*Task prompt*:
The line that contains "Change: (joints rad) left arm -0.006" marks the end: retype the data below exactly from its first line through that line.

Segment Start: Data supplied

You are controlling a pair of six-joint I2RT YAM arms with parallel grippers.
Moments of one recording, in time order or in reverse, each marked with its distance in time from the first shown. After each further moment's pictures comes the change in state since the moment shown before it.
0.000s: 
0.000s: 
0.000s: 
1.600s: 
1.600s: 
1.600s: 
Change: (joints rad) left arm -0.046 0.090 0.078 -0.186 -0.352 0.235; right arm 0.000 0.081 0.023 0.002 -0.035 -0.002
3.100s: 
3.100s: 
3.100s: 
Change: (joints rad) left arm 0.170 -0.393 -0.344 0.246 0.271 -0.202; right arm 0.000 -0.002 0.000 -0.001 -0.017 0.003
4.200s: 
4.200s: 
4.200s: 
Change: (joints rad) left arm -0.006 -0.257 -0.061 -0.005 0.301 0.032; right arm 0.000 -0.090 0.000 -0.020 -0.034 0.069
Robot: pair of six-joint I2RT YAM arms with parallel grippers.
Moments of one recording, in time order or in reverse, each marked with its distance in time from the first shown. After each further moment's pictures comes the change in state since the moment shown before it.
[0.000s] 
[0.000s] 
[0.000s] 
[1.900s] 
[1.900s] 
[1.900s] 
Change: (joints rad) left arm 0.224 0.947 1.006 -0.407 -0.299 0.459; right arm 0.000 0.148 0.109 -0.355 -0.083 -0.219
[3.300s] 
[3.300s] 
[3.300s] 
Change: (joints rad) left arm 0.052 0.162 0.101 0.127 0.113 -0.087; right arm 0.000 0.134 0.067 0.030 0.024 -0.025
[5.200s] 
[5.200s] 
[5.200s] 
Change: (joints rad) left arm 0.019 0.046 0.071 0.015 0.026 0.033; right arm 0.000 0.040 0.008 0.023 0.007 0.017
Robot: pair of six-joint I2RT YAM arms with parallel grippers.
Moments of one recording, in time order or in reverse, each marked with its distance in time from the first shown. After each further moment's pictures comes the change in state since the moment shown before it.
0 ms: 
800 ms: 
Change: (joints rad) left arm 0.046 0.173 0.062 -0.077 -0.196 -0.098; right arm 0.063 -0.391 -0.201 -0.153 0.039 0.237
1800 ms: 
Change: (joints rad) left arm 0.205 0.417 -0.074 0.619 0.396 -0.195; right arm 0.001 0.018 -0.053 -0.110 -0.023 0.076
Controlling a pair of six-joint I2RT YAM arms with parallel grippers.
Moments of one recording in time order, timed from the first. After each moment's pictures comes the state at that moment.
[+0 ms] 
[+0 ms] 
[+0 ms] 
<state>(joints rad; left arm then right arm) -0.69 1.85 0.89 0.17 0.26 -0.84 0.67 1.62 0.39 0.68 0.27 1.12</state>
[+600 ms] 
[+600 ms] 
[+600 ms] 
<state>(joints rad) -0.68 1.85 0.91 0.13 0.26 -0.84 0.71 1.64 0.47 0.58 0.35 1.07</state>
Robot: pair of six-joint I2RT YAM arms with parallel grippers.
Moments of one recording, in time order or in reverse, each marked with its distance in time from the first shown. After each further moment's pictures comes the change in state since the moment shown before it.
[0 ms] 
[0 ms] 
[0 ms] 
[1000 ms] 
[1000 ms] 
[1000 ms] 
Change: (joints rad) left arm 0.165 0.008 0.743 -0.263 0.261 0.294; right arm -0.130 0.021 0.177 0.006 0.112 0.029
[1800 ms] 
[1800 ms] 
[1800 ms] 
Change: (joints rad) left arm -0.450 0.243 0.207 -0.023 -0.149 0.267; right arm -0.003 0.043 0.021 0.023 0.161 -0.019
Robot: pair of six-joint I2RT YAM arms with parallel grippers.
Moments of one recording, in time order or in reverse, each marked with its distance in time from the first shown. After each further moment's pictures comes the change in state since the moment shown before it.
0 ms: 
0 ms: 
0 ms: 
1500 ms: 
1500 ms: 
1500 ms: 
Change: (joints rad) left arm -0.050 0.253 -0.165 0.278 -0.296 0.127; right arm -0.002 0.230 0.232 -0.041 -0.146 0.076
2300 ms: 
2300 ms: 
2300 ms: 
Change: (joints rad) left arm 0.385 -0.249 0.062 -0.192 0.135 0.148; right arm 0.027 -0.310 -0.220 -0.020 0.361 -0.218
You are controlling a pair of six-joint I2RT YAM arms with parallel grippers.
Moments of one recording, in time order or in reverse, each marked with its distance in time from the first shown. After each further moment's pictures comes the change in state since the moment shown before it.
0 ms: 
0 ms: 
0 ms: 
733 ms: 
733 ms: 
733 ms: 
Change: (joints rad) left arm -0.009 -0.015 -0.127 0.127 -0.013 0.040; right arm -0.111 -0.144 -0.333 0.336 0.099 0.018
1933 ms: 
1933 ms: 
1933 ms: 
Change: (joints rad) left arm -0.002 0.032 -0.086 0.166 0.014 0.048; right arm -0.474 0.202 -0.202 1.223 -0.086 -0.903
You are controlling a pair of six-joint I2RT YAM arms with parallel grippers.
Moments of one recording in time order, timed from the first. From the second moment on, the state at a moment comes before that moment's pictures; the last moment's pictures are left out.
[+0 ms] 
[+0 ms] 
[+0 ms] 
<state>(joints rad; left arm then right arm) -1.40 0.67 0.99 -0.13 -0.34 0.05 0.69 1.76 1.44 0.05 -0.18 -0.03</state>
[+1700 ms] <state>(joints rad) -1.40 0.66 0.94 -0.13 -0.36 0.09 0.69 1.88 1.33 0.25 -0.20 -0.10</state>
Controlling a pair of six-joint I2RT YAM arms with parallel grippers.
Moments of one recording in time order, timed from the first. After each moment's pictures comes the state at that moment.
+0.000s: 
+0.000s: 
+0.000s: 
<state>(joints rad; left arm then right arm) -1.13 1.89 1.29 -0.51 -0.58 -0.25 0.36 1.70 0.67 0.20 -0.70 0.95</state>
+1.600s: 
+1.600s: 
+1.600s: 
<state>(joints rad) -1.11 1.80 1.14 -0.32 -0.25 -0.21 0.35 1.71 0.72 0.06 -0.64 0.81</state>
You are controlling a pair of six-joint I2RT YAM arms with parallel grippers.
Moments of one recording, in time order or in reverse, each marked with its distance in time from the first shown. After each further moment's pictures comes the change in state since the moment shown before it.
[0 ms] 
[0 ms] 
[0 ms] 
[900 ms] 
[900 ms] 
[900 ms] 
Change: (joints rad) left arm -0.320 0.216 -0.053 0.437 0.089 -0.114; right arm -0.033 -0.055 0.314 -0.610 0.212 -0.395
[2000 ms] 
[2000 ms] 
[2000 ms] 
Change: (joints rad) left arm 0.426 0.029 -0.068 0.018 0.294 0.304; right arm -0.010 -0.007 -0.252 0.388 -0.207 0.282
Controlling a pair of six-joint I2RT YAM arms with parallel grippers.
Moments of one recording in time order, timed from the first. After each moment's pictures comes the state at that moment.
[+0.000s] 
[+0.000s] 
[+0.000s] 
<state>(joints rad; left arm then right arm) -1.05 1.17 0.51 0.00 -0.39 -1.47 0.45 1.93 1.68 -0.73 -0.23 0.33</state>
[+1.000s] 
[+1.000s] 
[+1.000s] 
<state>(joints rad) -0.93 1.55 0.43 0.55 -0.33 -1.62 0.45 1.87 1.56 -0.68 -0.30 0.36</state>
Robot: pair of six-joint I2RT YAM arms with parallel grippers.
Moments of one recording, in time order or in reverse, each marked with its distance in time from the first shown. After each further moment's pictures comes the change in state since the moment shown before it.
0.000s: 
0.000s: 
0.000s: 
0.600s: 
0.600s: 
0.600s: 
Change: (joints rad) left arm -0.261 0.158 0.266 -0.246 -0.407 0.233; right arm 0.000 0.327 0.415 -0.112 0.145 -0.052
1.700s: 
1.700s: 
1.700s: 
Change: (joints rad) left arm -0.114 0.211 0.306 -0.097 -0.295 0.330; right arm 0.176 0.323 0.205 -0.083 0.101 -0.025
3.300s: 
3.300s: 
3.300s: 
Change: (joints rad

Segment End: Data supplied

*Reply*:
You are controlling a pair of six-joint I2RT YAM arms with parallel grippers.
Moments of one recording, in time order or in reverse, each marked with its distance in time from the first shown. After each further moment's pictures comes the change in state since the moment shown before it.
0.000s: 
0.000s: 
0.000s: 
1.600s: 
1.600s: 
1.600s: 
Change: (joints rad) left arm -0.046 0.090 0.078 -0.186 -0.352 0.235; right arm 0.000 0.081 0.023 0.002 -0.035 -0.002
3.100s: 
3.100s: 
3.100s: 
Change: (joints rad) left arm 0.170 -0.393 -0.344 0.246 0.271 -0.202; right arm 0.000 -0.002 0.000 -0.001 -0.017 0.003
4.200s: 
4.200s: 
4.200s: 
Change: (joints rad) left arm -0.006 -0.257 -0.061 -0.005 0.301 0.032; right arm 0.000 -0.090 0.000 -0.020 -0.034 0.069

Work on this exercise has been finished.